Goal of the exercise: Please give the lines below again exactly as they stand, from the one that contains "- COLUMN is" up to and including the one that contains "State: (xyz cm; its", leaving all pictures out.

Information given:
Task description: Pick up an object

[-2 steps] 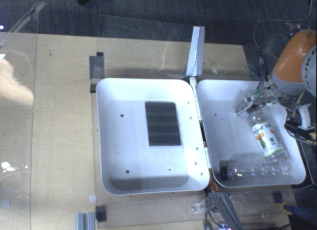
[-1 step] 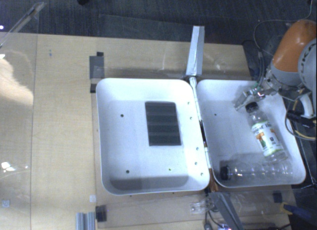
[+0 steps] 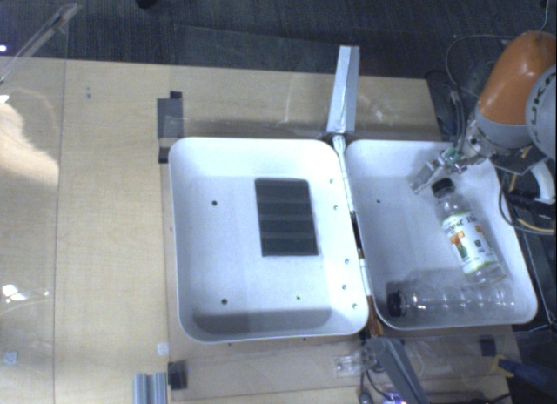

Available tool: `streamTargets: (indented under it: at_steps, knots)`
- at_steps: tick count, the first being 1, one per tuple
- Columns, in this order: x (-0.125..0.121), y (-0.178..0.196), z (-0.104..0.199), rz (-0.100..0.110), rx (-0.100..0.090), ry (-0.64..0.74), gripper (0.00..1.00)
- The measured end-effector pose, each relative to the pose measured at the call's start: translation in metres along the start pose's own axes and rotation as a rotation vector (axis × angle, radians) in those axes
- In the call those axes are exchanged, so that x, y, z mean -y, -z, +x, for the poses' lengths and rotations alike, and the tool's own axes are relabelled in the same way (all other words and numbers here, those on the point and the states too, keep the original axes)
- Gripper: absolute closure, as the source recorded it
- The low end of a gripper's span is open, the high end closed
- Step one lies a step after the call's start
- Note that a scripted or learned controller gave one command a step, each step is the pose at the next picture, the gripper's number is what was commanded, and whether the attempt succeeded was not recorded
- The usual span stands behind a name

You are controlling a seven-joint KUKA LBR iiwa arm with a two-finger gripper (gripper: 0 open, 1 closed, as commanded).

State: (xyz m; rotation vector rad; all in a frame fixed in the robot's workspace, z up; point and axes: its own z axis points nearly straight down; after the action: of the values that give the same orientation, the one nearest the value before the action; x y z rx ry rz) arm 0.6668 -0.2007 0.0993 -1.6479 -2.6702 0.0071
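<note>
A clear plastic bottle (image 3: 465, 235) with a black cap and a white, green and orange label lies in the right bin (image 3: 383, 167), cap pointing to the back. A second clear bottle (image 3: 452, 299) with a black cap lies along that bin's front wall. A dark ribbed rectangular block (image 3: 285, 216) rests flat in the middle of the left bin (image 3: 196, 245). My gripper (image 3: 432, 174) hangs over the back right part of the right bin, just behind and left of the labelled bottle's cap. Nothing shows in it.
The arm's orange band (image 3: 513, 71) and grey wrist reach in at the upper right, with cables (image 3: 522, 206) beside the right bin. A metal bar (image 3: 343, 97) stands behind the seam between the bins. Bare wooden bench lies to the left.
</note>
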Motion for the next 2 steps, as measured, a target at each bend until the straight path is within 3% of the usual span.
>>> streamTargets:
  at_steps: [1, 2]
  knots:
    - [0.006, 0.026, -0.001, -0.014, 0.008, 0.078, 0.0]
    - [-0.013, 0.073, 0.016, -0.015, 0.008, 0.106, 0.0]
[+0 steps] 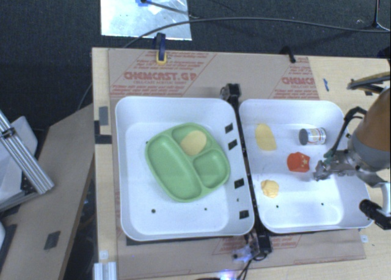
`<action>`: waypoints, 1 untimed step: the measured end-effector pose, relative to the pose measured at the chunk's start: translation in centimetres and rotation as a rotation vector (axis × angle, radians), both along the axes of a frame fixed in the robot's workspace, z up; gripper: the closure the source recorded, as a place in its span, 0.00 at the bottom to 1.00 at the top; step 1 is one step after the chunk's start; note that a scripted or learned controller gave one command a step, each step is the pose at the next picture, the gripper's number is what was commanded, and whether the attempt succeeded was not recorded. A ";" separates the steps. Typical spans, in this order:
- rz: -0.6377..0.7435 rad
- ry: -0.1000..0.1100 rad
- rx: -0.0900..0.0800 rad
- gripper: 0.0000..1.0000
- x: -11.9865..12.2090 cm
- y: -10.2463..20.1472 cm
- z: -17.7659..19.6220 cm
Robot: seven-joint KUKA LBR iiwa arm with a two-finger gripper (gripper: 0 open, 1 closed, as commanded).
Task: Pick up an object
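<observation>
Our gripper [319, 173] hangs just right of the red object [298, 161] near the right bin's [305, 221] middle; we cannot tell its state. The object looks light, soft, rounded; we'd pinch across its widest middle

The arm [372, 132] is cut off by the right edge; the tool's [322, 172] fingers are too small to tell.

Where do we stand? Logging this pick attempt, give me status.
Gripper low in right bin, nothing seen between fingers. Red object just beside it, can behind. Approach unobstructed.
</observation>
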State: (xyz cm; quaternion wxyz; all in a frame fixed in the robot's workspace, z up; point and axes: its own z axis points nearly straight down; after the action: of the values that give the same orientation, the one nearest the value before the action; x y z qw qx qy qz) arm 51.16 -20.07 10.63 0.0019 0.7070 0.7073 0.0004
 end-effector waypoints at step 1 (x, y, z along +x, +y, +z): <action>0.003 -0.002 0.000 1.00 0.1 0.0 4.3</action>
State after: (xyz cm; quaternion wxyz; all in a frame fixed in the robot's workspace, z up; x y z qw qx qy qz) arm 51.25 -20.07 14.94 0.0027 0.7058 0.7084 0.0011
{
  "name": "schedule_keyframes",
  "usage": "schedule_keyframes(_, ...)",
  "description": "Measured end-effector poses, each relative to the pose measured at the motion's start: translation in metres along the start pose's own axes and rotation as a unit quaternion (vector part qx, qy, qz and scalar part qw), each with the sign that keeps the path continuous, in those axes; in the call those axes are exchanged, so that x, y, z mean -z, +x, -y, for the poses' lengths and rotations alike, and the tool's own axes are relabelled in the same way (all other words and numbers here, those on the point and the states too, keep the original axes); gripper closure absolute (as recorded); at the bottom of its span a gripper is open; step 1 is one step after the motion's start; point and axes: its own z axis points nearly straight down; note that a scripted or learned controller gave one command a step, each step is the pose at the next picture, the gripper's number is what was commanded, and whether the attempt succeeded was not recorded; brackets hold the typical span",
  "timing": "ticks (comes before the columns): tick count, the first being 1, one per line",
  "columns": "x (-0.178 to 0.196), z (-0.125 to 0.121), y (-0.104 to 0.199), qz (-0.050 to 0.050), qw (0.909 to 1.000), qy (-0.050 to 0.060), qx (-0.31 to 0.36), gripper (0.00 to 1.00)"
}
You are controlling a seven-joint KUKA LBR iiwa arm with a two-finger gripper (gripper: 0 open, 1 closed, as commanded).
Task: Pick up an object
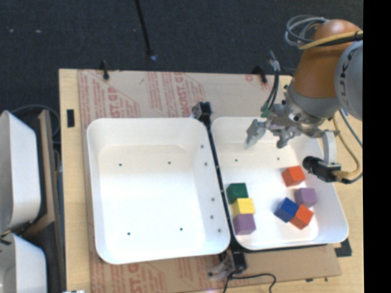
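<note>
Nearest to me, at the front of the right-hand bin (pixel 330 237), two clusters of blocks are sitting: toward seven o'clock in that bin a purple block (pixel 244 223) is touching a yellow block (pixel 245 206), which is touching a green block (pixel 237 191) behind it, all in a tight column. Toward five o'clock a blue block (pixel 285 209) is pressing against a red block (pixel 301 216), with a lilac block (pixel 305 196) just beside them. Slightly farther back, at three o'clock, an orange block (pixel 293 176) is standing apart from the rest, and I judge it the easiest pick, since the fingers could be straddling it without nudging neighbours. Farther still, toward twelve o'clock, the gripper (pixel 269 136) is hovering over bare bin floor with its fingers spread apart and nothing between them. To do this well it should be swinging toward four o'clock, centring over the orange block, squaring its jaws to the faces, then descending fully before closing. The left bin (pixel 98 163) is lying alongside.
</note>
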Motion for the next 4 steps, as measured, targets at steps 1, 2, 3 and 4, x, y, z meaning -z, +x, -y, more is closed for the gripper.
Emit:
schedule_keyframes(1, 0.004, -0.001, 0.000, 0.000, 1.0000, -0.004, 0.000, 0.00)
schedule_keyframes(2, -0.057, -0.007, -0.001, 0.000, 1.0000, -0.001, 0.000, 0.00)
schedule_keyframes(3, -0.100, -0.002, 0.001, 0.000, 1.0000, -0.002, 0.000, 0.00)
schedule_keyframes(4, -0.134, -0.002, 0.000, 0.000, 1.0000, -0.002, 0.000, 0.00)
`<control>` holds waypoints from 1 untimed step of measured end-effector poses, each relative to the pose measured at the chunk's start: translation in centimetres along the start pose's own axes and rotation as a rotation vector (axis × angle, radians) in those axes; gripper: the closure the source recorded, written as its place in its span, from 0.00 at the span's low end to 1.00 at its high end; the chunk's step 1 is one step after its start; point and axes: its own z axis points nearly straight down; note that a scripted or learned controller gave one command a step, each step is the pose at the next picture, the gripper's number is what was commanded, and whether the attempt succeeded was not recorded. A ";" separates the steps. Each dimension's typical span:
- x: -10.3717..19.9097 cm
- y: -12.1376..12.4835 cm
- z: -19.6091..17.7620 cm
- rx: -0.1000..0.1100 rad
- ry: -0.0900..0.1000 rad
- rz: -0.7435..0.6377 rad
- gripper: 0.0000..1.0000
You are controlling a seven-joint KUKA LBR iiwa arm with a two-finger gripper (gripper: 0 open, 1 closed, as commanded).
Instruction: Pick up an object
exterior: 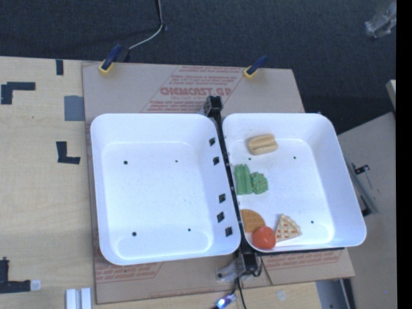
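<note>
In the camera view, two white bins sit side by side on the surface (38,192). The right bin (322,172) holds a hot dog bun (262,144), a green toy (249,181), a cookie (251,219), a tomato (263,238) and a pizza slice (288,227). The pincer's (383,17) state is impossible to tell.

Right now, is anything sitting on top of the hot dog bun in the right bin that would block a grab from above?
Nothing visible does. The hot dog bun lies alone near the far side of the right bin, apart from the green toy nearer the camera, with bare white floor around it.
</note>
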 end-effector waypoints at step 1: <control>-4.1 -0.1 0.1 0.000 -0.002 0.005 1.00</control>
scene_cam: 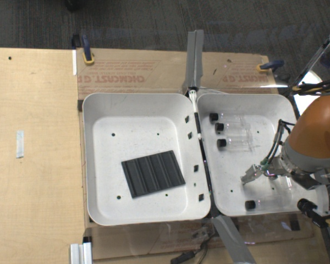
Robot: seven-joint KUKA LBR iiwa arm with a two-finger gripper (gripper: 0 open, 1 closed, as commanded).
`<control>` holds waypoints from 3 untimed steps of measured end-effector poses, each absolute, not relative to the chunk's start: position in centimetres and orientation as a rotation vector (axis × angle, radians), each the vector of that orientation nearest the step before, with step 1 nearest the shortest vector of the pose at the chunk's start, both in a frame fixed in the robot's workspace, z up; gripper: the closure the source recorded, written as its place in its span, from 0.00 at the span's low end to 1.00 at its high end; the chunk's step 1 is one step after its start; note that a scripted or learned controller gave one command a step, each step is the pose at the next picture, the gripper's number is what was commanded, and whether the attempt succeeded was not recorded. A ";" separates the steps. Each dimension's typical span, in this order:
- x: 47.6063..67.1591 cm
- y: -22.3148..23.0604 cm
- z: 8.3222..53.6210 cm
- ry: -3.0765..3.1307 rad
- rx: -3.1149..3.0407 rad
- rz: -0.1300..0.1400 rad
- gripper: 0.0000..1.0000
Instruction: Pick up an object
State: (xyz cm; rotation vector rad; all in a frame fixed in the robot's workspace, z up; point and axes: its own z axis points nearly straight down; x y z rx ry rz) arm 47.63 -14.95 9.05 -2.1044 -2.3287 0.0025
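Observation:
Several clear plastic vials with black caps lie in the right bin (pixel 231 199). One vial (pixel 231 117) lies at the back, a second (pixel 235 128) just in front of it, and a third (pixel 236 143) near the bin's middle. Another vial (pixel 264 204) lies by the front wall. My gripper (pixel 252 174) hangs low over the right bin's floor, between the third vial and the front one, and appears to touch neither. A dark ribbed mat (pixel 153 173) lies flat in the left bin (pixel 99 147).
The grey arm with its orange band (pixel 318 131) covers the right bin's right side. A metal divider (pixel 194 59) runs between the bins at the back. Clamps (pixel 87 53) hold cardboard behind the bins. A wooden bench (pixel 33 147) lies to the left.

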 end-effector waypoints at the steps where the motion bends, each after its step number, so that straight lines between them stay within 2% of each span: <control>1: 53.4 -19.9 9.0 -2.515 -1.830 -0.031 0.00; 2: 53.5 -20.6 10.0 -2.527 -1.847 -0.019 1.00; 3: 53.6 -19.4 9.9 -2.524 -1.822 -0.033 0.00</control>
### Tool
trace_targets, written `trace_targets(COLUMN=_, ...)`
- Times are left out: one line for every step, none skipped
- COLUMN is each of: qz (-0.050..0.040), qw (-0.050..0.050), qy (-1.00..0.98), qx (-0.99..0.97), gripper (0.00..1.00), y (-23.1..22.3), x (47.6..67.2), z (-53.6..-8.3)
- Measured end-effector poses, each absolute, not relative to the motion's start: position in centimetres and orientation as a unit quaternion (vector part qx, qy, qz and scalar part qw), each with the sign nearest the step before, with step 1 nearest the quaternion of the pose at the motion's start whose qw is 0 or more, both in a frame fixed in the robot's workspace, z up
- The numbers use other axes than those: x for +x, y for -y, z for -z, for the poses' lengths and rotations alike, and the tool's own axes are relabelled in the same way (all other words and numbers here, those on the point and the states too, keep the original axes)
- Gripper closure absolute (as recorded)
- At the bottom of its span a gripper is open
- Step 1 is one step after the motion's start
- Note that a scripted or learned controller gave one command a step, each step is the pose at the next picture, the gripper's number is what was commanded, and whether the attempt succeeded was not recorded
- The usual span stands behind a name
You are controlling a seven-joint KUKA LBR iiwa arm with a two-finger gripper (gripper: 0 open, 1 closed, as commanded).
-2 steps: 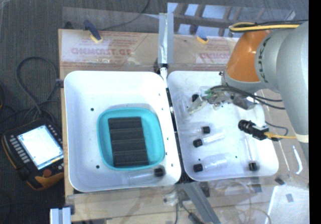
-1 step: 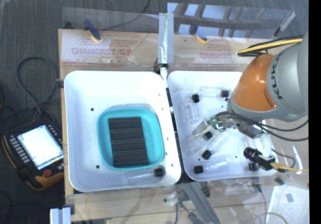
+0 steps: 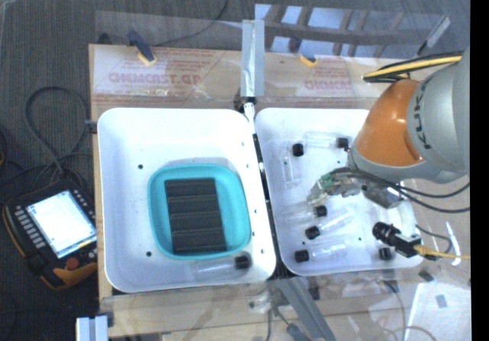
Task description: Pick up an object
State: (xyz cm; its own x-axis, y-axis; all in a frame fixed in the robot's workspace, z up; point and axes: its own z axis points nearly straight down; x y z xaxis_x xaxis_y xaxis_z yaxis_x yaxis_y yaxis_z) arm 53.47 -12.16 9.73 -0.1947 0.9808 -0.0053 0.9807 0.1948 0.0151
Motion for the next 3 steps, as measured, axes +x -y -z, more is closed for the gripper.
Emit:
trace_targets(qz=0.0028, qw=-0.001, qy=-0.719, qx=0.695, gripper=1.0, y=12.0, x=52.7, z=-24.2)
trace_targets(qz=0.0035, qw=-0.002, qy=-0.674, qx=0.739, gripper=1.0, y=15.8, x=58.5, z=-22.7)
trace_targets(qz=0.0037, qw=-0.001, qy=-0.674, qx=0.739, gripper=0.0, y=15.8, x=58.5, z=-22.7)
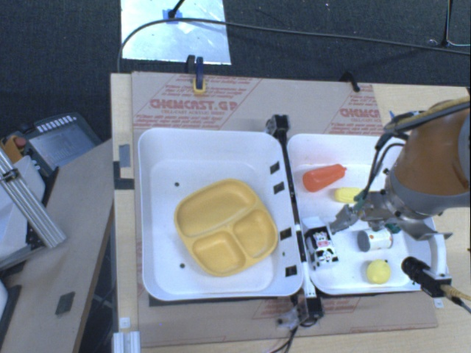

Answer section:
- COLUMN is each of: qz (-0.050..0.040), qw (-0.050..0.050), qy (-1.00..0.98), qx (-0.99..0.97), gripper (0.00..1.00), y (-23.1..22.3), x (47.6..67.2), z (-53.6..-8.3)
- Measured end-effector poses, each absolute, not relative to the motion's start: position in centimetres and orientation as a unit quaternion (vector part qx, qy, qz and scalar part qw), each with the sign nearest the step before, with step 1 nearest the quaternion of the pose at the motion's start whose qw is 0 or more, both in a frame fixed in the robot's workspace, z up
- The numbers use other axes than those: x for +x, y for -y, z for -z, for the poses' lengths and rotations alike, and the tool's own axes are relabelled in the same way (all other words and numbers here, those on the point and the states too, keep the original axes)
- Gripper closure absolute (as recorded)
- At the bottom of its span a gripper is open
- Step 1 is one step after the motion's start
- Note that a scripted or learned controller gave one command a step, each step is the pose at the next picture, the gripper's number is what was commanded, and whether the attempt succeeded was not recorded
- The usual span stands behind a name
You are controlling a seven-joint KUKA LBR iiwa arm with a two-finger gripper (gripper: 0 open, 1 closed, as commanded).
-2 steps: 
-1 step: 
+0 steps: 
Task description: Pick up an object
State: (xyz cm; its own x-axis, y-axis; all in a frame fixed in the robot's workspace, z up; point and axes: its own z axis points nearly straight down; x y z xaxis_x xaxis_y xaxis_z yaxis_x yaxis_y yaxis_z) arm 53.47 -12.16 9.73 -0.1947 0.9808 -0.0053 0.9807 0.1948 0.0151

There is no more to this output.